**Directions:** If an entry holds a picture, leave that picture out and reproduce everything else exactly.

(Input data)

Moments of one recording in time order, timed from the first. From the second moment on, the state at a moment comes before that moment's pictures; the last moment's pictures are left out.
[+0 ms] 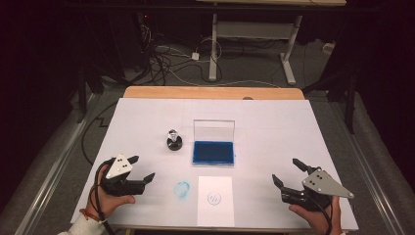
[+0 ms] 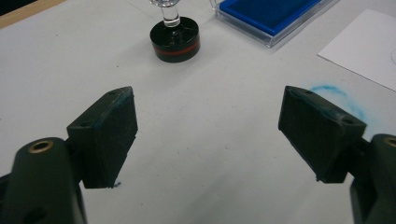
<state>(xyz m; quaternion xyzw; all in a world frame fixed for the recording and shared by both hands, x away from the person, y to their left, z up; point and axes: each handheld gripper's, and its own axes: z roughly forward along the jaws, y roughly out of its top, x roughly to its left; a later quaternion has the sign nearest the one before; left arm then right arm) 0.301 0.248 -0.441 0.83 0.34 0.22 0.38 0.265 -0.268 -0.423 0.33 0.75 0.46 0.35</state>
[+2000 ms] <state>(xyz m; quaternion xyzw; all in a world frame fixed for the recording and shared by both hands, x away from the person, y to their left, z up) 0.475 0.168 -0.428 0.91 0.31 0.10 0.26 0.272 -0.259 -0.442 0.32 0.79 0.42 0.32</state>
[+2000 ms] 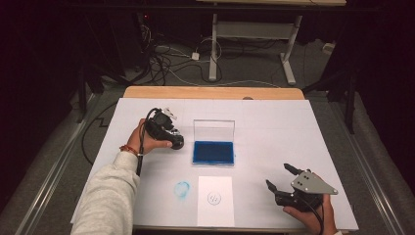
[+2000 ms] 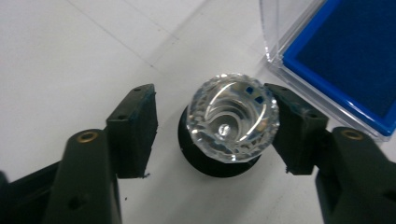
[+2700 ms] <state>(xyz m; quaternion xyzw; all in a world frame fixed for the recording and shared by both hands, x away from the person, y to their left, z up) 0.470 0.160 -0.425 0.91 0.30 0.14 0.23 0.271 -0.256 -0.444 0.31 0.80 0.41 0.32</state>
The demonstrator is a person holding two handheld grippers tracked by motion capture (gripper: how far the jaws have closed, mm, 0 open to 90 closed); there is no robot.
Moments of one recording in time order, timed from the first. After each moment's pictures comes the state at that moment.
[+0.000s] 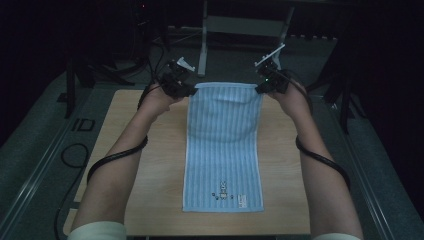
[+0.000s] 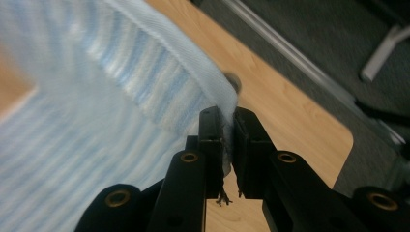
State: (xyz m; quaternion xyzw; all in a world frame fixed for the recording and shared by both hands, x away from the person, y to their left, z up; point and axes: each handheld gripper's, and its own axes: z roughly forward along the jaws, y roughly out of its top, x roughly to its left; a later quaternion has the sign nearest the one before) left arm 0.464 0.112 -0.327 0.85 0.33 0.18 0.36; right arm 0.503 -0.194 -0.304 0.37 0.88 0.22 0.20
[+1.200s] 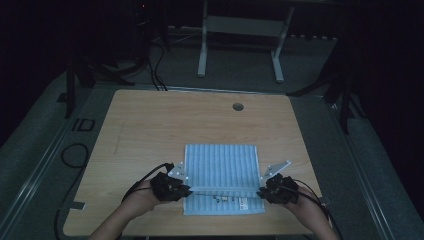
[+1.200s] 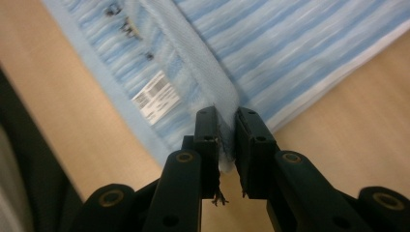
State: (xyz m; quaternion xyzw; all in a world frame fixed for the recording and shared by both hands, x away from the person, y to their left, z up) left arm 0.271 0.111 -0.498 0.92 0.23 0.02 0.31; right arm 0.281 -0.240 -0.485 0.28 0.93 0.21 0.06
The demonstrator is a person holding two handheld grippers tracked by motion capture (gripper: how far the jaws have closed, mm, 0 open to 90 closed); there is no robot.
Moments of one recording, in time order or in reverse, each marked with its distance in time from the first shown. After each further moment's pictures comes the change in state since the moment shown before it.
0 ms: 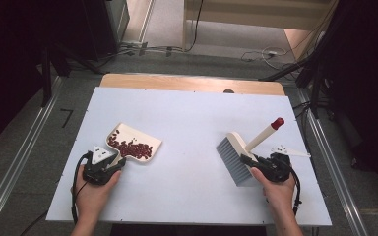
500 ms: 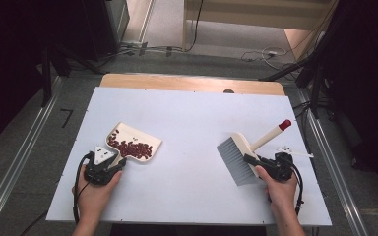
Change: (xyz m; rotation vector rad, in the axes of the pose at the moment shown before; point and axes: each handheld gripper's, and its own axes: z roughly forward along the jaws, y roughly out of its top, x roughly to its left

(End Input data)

**Answer box:**
Moments of one recording in time order, timed from the first. From the second moment on, the state at a moment comes before that moment's pictures; the last moment's pictures are left out.
[+0 ms] 
[+0 ms] 
<state>(xyz m; quaternion xyzw; all in a world frame fixed for the recording and shared by both hands, x away from the person, y to their left, z up; point and axes: each handheld gripper's, and its own axes: z roughly forward along the jaws, y roughly out of its top, x roughly to its left; a later quaternion has the sign nearest the one before; left arm then right arm) 0.301 0.248 -0.441 0.83 0.34 0.22 0.38 0.265 -0.268 -0.423 0.33 0.75 0.46 0.35</state>
[+2000 ms] <state>(xyz m; quaternion xyzw; all in a world frame fixed for the recording and shared by both hands, x away from the person, y to their left, z up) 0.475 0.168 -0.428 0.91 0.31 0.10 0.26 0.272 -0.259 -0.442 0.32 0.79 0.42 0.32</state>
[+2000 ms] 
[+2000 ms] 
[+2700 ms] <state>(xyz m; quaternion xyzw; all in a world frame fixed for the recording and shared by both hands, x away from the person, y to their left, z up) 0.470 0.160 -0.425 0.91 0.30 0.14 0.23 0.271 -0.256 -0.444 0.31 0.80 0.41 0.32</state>
The demonstrator is a person holding two handheld grippers tracked by motion capture (gripper: how far the jaws have closed, mm, 0 open to 90 closed); there is no robot.
Moments of one recording in time order, timed from the first. After each moment's pictures comes the state at that moment.
[+0.000s] 
[+0.000s] 
State: (xyz m; quaternion xyzw; all in a world frame fixed for the recording and shared by both hands, x away from the person, y to their left, z up; point and axes: each handheld gripper's, and its own axes: z roughly forward along the jaws, y roughly out of its top, x roughly to its left; a later quaternion has the sign nearest the one before) left arm 0.464 0.112 -0.327 0.85 0.33 0.18 0.36; right arm 0.503 -0.194 -0.304 0.37 0.88 0.22 0.20
[+1.200s] 
[+1.200s] 
State: (xyz m; quaternion xyzw; all in a world frame fixed for the recording and shared by both hands, x away from the person, y to their left, z up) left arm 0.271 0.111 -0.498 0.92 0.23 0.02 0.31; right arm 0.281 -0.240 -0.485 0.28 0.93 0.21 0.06
The demonstrator is a person holding two handheld grippers tracked by motion capture (gripper: how far the jaws have closed, mm, 0 open to 90 closed); there is no robot.
Moments of one recording, in time order or in reverse, each marked with its distance in time from the first shown. After each further moment's pictures comes the change in state since the moment shown before it.
0 ms: 
500 ms: 
Change: (xyz m; rotation vector rad, in the axes of the pose at the moment shown before; point and axes: each handheld gripper's, and its own axes: z roughly forward along the jaws, y roughly out of its top, x roughly to its left

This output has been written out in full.